I'm not against an optical workaround. Here's a preview of my issue:

Thank you in advance!

Upvotes: 1

Views: 2765

Answers (4)

Scott Norman
Scott Norman

Reputation: 21

My workaround for the time-being is to use box-shadow instead of border.

box-shadow: 1px 1px black

It's not perfect, but it is the only work-around I have found that avoids the thick borders in tables when converting html to pdf using wkhtmltopdf.

Upvotes: 1

user3033467
user3033467

Reputation: 1188

Setting a body width in CSS did it for me.

I had to set a width of 800px at 100 dpi to get 1px borders

Upvotes: 0

Mike Skinner
Mike Skinner

Reputation: 341

The workaround I found was to scale all pixel values in the document by 2, then apply a css transform to scale it all down again to the correct size.

//original

body{ width: 210mm; }
p{ font-size:12px; }
.bordered{ border-width: 0.5px; ) //didn't work

//hacked

body{ width: 420mm; transform: scale(0.5); transform-origin: 0 0; }
p{ font-size:24px; }
.bordered{ border-width: 1px; }

The rendering engine must parse all values and round to the nearest integer before it performs the css transforms.

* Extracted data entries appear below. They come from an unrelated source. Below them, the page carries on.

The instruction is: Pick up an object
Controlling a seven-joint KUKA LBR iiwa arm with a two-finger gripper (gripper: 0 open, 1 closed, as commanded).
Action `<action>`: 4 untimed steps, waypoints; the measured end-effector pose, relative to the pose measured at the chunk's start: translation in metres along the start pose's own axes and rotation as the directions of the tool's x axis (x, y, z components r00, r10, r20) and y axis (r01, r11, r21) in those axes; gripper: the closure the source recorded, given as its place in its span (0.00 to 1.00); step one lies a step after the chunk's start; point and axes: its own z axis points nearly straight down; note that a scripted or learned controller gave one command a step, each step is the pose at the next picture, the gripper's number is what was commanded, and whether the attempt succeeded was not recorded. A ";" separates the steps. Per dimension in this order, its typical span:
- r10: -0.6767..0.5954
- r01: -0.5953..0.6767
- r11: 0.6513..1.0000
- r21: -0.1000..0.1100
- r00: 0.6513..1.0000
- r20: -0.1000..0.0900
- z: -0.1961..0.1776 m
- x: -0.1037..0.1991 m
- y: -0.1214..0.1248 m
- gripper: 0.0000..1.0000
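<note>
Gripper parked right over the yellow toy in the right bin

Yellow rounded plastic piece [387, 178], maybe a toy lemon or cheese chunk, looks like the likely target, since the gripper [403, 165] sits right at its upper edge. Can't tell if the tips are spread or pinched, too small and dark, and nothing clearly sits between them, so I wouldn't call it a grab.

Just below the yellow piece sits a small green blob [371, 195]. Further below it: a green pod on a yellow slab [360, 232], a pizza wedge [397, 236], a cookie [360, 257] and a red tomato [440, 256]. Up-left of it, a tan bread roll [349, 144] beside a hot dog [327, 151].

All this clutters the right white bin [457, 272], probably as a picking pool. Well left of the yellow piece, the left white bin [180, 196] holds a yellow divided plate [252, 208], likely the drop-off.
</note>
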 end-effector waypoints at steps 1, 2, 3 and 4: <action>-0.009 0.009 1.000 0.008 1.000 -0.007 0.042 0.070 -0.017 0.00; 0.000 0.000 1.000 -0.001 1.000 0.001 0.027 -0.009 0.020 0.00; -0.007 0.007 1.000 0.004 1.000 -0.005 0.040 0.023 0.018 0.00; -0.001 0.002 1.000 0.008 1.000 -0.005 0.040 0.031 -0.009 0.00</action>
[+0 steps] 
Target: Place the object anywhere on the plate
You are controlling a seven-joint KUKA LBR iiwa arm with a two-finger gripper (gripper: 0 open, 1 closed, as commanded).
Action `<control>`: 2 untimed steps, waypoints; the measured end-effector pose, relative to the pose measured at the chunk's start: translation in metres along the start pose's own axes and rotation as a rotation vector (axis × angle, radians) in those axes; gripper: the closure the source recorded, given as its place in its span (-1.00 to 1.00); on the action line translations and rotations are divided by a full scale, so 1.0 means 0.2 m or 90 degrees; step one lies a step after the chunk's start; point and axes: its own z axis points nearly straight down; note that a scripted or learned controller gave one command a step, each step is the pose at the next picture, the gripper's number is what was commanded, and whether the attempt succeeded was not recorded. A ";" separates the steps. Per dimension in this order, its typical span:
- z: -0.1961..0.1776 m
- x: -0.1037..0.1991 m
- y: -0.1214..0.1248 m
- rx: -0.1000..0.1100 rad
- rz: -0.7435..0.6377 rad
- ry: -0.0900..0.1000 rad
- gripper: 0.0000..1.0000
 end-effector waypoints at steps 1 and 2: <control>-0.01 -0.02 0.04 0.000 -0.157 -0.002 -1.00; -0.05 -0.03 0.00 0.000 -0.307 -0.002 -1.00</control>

Obviously this works if you need a 0.5px line (whatever that means in the real world of print!). More granular control would require a larger scale ratio, which I haven't tried yet.

In theory it'd be fairly easy to set the body font size to some multiple of a normal value, then use rems to make the css easier on the eye and quicker to scale.

Edit:

I can confirm that scaling by 10x and then transforming down works really well to produce borders / lines accurate to 0.1px. Here's some scss:

$final_width: 210mm;
$final_height: 297mm;
$scale_factor: 10;

$page_width: #{$scale_factor * $final_width};
$page_height: #{$scale_factor * $final_height};

html{
    padding: 0;
    margin: 0;
    font-size: #{$scale_factor*10}px;
}

body{
    transform: scale(#{1/$scale_factor});
    transform-origin: 0 0;
    width: $page_width;
    height: $page_height;
    margin: 0;
    margin-bottom: -$page_height;

...

The define all your layout sizes in rems: e.g. border: 0.05rem (0.5px end result, as 1rem = 10px in this case)

Upvotes: 1

Lucascvs
Lucascvs

Reputation: 31

Solved. Impossible to do with CSS in case it's processed by wkhtmltopdf.

The first workaround I found was to render the page with zoom:1.41 in an A3 paper size, then render it at zoom:1/(1.41) in an A4. That was quite bloated.

So, I replaced my borders with using a SVG sprite, with an height/width of 0.2mm. It allows me to skip the A4->A3->A4 conversion, and still use the --disable-smart-shrinking option, even if my markup is now ugly.